### What you are asked to do
Copy out the lines beginning at the one with "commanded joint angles" and ending at the last line of the data, both included; pictures stay out.

### Information shown
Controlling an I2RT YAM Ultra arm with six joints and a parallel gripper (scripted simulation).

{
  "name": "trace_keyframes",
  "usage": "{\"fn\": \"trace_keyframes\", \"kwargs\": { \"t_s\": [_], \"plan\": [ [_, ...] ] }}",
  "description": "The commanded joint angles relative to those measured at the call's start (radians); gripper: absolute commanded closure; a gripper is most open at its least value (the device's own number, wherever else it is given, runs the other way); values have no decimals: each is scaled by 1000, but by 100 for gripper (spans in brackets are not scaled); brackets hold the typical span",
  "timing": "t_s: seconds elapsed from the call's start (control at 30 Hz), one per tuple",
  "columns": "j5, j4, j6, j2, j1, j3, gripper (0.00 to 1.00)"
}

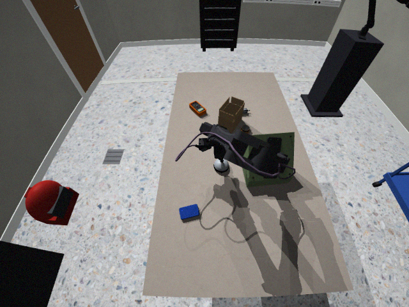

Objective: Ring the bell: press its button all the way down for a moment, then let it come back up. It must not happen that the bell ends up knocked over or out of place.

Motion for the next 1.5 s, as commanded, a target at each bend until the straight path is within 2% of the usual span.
{"fn": "trace_keyframes", "kwargs": {
  "t_s": [0.0,0.47,1.47],
  "plan": [
    [-15,32,9,-8,-11,-17,100],
    [-20,56,23,17,8,-26,100],
    [-22,66,29,14,10,-29,100]
  ]
}}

### Result of the exercise
  "description": "The commanded joint angles relative to those measured at the call's start (radians); gripper: absolute commanded closure; a gripper is most open at its least value (the device's own number, wherever else it is given, runs the other way); values have no decimals: each is scaled by 1000, but by 100 for gripper (spans in brackets are not scaled); brackets hold the typical span",
  "timing": "t_s: seconds elapsed from the call's start (control at 30 Hz), one per tuple",
  "columns": "j5, j4, j6, j2, j1, j3, gripper (0.00 to 1.00)"
}


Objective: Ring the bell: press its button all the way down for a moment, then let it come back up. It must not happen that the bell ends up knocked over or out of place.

Motion for the next 1.5 s, as commanded, a target at each bend until the straight path is within 2% of the usual span.
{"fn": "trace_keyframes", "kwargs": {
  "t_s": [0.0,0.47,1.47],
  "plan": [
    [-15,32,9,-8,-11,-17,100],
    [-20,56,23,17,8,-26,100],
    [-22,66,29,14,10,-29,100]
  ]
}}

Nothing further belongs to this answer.